With Sales PC One is the destination. It comes into the switch. The switch in our example has already learned the Mac address of Sales PC One. So it just sends it out that port. So that was the same as before, the same. For unicast traffic between different IP subnets, sales PC Two is going to send some traffic to an Engineering PC now so it comes into a switch. And you know how I said that the switch only allows traffic within the same VLAN? Well, the destination mark address is the Sales PC to default gateway on the router which is also in the Sales VLAN. So the switch will send the traffic up to the router only on that port because it had already learned its Mac address.

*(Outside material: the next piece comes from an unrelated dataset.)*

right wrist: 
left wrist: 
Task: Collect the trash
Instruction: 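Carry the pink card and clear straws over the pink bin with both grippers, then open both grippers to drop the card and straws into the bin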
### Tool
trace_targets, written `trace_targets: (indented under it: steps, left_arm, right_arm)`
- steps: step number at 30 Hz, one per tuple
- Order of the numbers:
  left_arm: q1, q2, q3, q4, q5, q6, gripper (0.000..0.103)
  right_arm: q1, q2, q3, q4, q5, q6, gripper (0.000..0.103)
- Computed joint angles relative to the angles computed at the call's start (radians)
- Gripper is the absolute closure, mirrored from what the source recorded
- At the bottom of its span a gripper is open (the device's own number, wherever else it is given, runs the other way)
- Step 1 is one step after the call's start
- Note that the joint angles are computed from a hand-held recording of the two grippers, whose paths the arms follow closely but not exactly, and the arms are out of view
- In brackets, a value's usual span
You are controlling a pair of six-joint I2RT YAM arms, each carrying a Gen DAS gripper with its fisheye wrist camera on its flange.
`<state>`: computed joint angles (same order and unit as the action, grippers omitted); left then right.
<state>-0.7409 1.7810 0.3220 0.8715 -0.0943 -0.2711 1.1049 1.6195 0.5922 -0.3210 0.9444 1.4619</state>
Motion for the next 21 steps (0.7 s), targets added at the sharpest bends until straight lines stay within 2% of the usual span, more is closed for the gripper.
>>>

The router will then route the traffic to the engineering vuan and it will send it out the engineering interface. So it comes in on the switch in the Engineering VLAN and the switch will then send the traffic to the Engineering PC. It’s allowed to do that because it’s also in the Engineering VLAN. So for unicast traffic, whether it’s within the same subnet or between different subnets, that works the same really whether we’re using VLANs or not, where the big difference comes in and the big benefit is for broadcast traffic. So now Sales PC Two sends out some broadcast traffic that hits the switch and it floods it out all parts but only ports that are in the same VLAN. So it hits all of the other sales PCs and the sales interface on the router, but it does not not hit any of the engineering PCs. So the traffic only gets flooded where it needs to go. So that improves security and performance.